Modeling the main components of the neural dynamics during visual perceptual learning
Perceptual learning is an important form of adaption in sensory systems and beyond. Changes in the neural dynamics in response to repetitively solving a visual task has been shown to occur in the visual cortex of awake monkeys. However, how the modifications of the temporal dynamics of a network of many neurons can be understood remains vastly unclear. Here, we record simultaneously from a large number of neurons in the visual cortex of awake monkeys while performing a visual pattern detection task. The monkey has to find an elongated contour in one of two presented stimuli consisting of otherwise randomly oriented short bars. Neural spiking responses were recorded over a time of 2-3 weeks of learning to perform this task.

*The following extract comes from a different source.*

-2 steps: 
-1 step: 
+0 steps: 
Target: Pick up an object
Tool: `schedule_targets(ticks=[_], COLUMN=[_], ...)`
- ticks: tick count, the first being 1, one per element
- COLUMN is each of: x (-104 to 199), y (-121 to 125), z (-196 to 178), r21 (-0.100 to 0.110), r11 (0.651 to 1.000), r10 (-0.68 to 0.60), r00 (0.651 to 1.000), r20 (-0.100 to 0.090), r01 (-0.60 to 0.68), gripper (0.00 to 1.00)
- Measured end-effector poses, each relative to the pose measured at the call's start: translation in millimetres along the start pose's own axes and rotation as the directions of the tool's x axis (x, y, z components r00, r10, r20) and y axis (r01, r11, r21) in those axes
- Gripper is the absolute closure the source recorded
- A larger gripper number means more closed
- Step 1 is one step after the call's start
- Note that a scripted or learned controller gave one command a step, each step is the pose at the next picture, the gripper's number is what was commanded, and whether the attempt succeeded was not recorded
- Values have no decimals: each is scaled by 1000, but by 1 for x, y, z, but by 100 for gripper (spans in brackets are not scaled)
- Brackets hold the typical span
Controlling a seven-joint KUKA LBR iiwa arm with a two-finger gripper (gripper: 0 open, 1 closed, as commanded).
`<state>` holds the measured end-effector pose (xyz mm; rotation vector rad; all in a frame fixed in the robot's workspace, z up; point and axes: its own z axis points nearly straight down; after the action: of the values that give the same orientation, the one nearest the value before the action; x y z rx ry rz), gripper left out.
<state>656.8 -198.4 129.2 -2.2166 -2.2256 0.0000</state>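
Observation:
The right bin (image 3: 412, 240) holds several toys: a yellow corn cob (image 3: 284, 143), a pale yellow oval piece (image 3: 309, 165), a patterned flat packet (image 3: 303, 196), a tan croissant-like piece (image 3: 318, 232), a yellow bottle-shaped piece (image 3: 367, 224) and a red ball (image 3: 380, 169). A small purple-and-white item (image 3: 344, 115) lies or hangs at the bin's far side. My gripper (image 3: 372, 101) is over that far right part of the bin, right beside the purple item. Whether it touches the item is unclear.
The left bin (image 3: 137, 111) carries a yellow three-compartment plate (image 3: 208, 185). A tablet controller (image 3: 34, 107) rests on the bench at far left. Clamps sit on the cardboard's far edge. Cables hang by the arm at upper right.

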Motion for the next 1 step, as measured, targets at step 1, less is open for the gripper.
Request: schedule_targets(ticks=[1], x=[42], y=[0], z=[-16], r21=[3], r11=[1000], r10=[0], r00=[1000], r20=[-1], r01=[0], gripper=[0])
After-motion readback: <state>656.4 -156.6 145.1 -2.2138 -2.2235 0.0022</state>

By using components analysis and dimensional reduction techniques derived from the machine learning community, we first show that the high dimensional neural population responses can be described by the dynamics of only two main components. (1) A facilitatory component involving cells having receptive fields nearby the contour to be detected, and (2) a suppressive component involving cells having receptive fields in the surround. We describe further the temporal response dynamics of these components and find that their strength depends on the length of the contour to be detected and that suppressive activity systematically lags the facilatory drive. Furthermore, we found that the weight of these components change during the course of learning. The weighting of both components is increased over the days and correlates well with performance of the task.
To better understand the mechanism of the learning induced network changes we devised a simple neuron network model. We found that a simple rate-based model can replicate the general dynamics of the two components thereby suggesting a neural mechanism for how perceptual learning might induced changes to the network activity.